## What you should do
All the lines below need retyping exactly, apart from the images.

## Data provided
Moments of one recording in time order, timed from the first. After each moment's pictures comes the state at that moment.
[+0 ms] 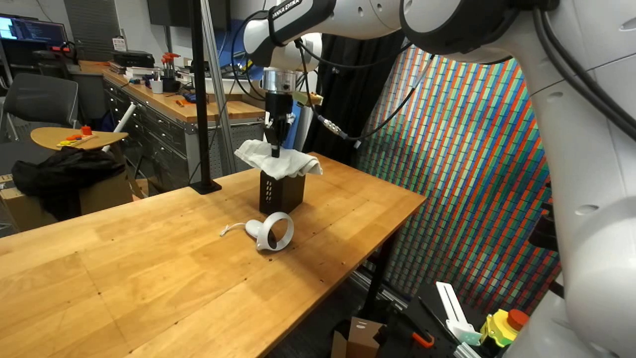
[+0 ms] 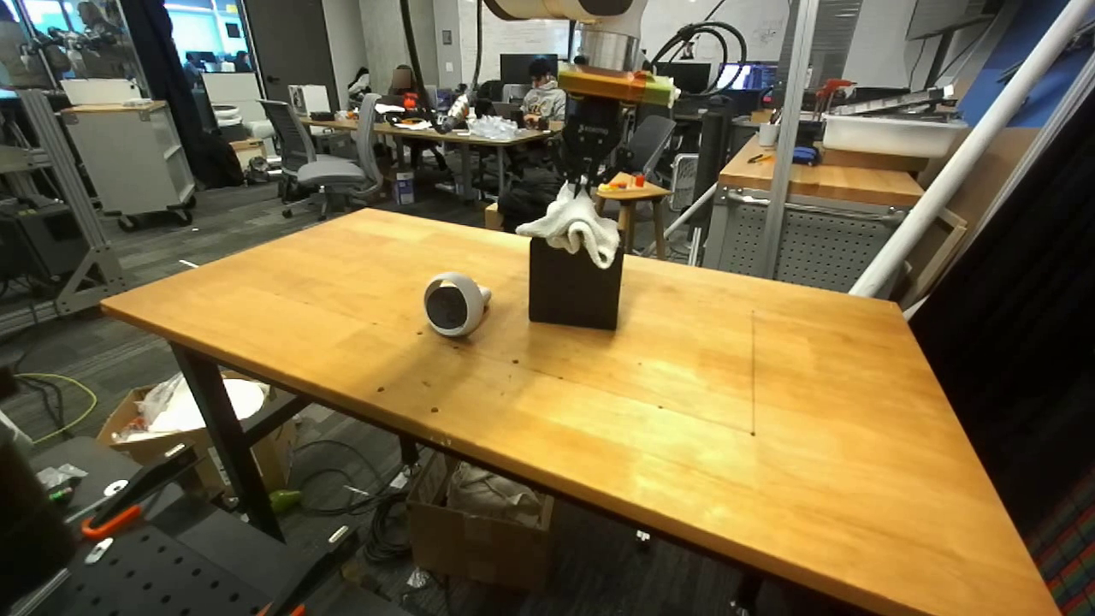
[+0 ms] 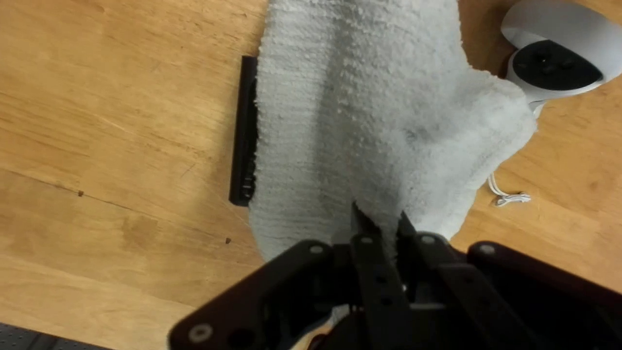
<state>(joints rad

## Written answer
Moments of one recording in time order, timed from the first. After each moment's pictures comes the state at that moment.
[+0 ms] 
[+0 ms] 
[+0 ms] 
<state>(joints rad

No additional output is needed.